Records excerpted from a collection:
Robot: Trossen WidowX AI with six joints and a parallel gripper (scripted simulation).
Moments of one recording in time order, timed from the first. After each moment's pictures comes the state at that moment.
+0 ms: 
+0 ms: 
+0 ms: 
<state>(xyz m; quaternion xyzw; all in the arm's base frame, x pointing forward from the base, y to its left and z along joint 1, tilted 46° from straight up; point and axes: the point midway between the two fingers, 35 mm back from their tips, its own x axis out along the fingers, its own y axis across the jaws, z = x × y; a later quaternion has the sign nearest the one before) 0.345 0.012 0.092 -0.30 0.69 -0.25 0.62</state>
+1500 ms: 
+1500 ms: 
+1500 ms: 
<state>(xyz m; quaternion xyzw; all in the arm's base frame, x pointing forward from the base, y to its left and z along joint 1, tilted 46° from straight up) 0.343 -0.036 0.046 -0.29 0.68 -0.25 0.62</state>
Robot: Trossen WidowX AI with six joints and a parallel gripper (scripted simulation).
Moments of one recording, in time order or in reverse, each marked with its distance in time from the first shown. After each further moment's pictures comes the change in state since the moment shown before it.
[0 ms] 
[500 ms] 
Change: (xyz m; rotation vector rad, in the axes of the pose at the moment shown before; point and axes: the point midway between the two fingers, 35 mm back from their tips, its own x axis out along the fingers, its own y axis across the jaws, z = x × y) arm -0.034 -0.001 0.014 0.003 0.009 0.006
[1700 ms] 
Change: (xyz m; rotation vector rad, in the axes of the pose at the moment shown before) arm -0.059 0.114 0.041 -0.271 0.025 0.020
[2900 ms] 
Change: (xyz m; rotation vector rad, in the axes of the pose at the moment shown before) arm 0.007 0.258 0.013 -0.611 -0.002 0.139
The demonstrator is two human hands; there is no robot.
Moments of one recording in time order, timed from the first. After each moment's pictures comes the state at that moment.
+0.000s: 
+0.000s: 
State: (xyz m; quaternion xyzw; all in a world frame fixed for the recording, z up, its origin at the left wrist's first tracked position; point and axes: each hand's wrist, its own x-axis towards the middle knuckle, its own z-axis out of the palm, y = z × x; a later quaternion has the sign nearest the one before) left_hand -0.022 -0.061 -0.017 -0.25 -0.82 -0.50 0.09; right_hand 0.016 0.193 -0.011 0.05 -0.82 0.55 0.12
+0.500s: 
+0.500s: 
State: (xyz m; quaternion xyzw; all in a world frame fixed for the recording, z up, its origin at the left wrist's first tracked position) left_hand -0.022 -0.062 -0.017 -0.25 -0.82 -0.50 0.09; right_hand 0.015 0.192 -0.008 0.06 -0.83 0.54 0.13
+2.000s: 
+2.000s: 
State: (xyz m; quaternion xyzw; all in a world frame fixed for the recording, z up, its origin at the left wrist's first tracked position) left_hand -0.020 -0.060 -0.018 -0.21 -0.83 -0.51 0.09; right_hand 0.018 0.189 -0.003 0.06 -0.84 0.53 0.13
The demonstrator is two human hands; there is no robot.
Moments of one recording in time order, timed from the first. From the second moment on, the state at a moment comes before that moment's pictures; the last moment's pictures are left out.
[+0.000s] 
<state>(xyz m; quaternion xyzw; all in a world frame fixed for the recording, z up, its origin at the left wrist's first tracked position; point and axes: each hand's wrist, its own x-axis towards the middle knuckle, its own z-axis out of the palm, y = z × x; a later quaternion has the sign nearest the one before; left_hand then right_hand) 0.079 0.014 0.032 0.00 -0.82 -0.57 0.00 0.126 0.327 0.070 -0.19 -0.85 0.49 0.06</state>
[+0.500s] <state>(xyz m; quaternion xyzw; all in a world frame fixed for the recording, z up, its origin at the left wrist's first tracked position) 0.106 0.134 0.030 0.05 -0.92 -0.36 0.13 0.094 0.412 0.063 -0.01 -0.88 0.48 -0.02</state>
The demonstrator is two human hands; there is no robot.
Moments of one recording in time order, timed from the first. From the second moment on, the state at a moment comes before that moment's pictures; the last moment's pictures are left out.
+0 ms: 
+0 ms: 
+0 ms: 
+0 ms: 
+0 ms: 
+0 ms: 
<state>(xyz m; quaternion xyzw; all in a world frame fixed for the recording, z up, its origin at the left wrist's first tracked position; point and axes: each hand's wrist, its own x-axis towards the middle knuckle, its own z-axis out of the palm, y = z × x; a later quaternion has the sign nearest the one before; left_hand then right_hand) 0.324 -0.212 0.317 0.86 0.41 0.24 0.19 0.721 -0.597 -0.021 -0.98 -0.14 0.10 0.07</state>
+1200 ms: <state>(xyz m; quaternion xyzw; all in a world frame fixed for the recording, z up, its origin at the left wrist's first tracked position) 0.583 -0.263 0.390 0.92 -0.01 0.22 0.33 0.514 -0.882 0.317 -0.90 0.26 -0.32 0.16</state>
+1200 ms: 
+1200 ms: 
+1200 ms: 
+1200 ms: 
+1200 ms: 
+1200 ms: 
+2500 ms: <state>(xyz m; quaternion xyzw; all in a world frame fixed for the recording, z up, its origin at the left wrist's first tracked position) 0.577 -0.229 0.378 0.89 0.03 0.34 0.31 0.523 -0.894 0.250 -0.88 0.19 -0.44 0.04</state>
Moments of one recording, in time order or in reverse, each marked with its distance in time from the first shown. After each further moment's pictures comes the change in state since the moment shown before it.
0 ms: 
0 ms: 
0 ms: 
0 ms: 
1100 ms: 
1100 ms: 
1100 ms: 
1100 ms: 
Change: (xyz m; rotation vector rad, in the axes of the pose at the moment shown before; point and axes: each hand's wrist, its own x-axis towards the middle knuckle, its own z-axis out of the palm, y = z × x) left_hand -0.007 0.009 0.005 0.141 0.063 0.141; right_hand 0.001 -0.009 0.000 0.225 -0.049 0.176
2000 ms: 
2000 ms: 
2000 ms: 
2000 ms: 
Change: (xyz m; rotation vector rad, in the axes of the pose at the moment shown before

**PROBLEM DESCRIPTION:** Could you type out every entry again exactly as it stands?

**PROBLEM SOLUTION:**
Robot: Trossen WidowX AI with six joints and a parallel gripper (scripted simulation).
Moments of one recording in time order, timed from the first. After each moment's pictures comes the state at that moment.
+0 ms: 
+0 ms: 
+0 ms: 
<state>(xyz m; quaternion xyzw; all in the arm's base frame, x pointing forward from the base, y to its left and z along joint 1, tilted 46° from straight up; point and axes: the point midway between the two fingers, 35 mm back from their tips, its own x axis out along the fingers, its own y axis across the jaws, z = x × y; a later quaternion has the sign nearest the one before) 0.345 0.012 0.092 -0.30 0.69 -0.25 0.62</state>
+1500 ms: 
+1500 ms: 
+1500 ms: 
<state>(xyz m; quaternion xyzw; all in the arm's base frame, x pointing forward from the base, y to its left and z along joint 1, tilted 46° from straight up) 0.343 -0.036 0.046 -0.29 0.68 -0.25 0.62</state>
Robot: Trossen WidowX AI with six joints and a parallel gripper (scripted simulation).
Moments of one recording, in time order or in reverse, each marked with its distance in time from the first shown. After each further moment's pictures comes the change in state since the moment shown before it.
[0 ms] 
[500 ms] 
Change: (xyz m; rotation vector rad, in the axes of the pose at the moment shown before; point and axes: the point midway between the two fingers, 35 mm back from their tips, its own x axis out along the fingers, its own y axis across the jaws, z = x × y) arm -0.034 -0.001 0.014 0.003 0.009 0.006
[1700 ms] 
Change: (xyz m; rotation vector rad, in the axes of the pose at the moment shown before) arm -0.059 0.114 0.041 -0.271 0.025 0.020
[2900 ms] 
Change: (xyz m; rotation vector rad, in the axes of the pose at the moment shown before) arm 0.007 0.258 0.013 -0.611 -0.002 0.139
The demonstrator is two human hands; there is no robot.
Moments of one recording in time order, timed from the first. After each moment's pictures comes the state at that moment.
+0.000s: 
+0.000s: 
State: (xyz m; quaternion xyzw; all in a world frame fixed for the recording, z up, its origin at the left wrist's first tracked position; point and axes: each hand's wrist, its own x-axis towards the middle knuckle, its own z-axis out of the palm, y = z × x; a later quaternion has the sign nearest the one before) left_hand -0.022 -0.061 -0.017 -0.25 -0.82 -0.50 0.09; right_hand 0.016 0.193 -0.011 0.05 -0.82 0.55 0.12
+0.500s: 
+0.500s: 
State: (xyz m; quaternion xyzw; all in a world frame fixed for the recording, z up, its origin at the left wrist's first tracked position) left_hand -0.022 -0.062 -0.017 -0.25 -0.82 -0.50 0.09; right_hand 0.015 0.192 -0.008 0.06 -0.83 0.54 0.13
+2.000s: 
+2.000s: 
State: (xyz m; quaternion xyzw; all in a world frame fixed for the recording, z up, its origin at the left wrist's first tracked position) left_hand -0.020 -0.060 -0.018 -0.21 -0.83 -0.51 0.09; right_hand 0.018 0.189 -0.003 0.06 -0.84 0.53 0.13
The demonstrator is two human hands; there is no robot.
Moments of one recording in time order, timed from the first. From the second moment on, the state at a moment comes before that moment's pictures; the last moment's pictures are left out.
[+0.000s] 
<state>(xyz m; quaternion xyzw; all in a world frame fixed for the recording, z up, its origin at the left wrist's first tracked position; point and axes: each hand's wrist, its own x-axis towards the middle knuckle, its own z-axis out of the palm, y = z × x; a later quaternion has the sign nearest the one before; left_hand then right_hand) 0.079 0.014 0.032 0.00 -0.82 -0.57 0.00 0.126 0.327 0.070 -0.19 -0.85 0.49 0.06</state>
[+0.500s] <state>(xyz m; quaternion xyzw; all in a world frame fixed for the recording, z up, its origin at the left wrist's first tracked position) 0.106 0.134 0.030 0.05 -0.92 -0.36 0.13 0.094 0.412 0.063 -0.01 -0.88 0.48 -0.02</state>
The demonstrator is two human hands; there is no robot.
Moments of one recording in time order, timed from the first. From the second moment on, the state at a moment comes before that moment's pictures; the last moment's pictures are left out.
+0 ms: 
+0 ms: 
+0 ms: 
+0 ms: 
+0 ms: 
+0 ms: 
<state>(xyz m; quaternion xyzw; all in a world frame fixed for the recording, z up, its origin at the left wrist's first tracked position; point and axes: each hand's wrist, its own x-axis towards the middle knuckle, its own z-axis out of the palm, y = z × x; a later quaternion has the sign nearest the one before; left_hand then right_hand) 0.324 -0.212 0.317 0.86 0.41 0.24 0.19 0.721 -0.597 -0.021 -0.98 -0.14 0.10 0.07</state>
+1200 ms: <state>(xyz m; quaternion xyzw; all in a world frame fixed for the recording, z up, its origin at the left wrist's first tracked position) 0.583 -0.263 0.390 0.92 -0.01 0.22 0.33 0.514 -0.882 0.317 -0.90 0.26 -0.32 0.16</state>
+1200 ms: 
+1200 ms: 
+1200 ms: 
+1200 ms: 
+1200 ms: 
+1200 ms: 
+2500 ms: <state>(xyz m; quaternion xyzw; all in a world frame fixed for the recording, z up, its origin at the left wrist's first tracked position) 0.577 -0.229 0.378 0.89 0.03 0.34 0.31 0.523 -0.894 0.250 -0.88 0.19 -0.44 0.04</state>
Moments of one recording, in time order or in reverse, each marked with its distance in time from the first shown. After each further moment's pictures comes the change in state since the moment shown before it.
0 ms: 
0 ms: 
0 ms: 
0 ms: 
1100 ms: 
1100 ms: 
1100 ms: 
1100 ms: 
Change: (xyz m; rotation vector rad, in the axes of the pose at the moment shown before; point and axes: each hand's wrist, its own x-axis towards the middle knuckle, its own z-axis out of the palm, y = z × x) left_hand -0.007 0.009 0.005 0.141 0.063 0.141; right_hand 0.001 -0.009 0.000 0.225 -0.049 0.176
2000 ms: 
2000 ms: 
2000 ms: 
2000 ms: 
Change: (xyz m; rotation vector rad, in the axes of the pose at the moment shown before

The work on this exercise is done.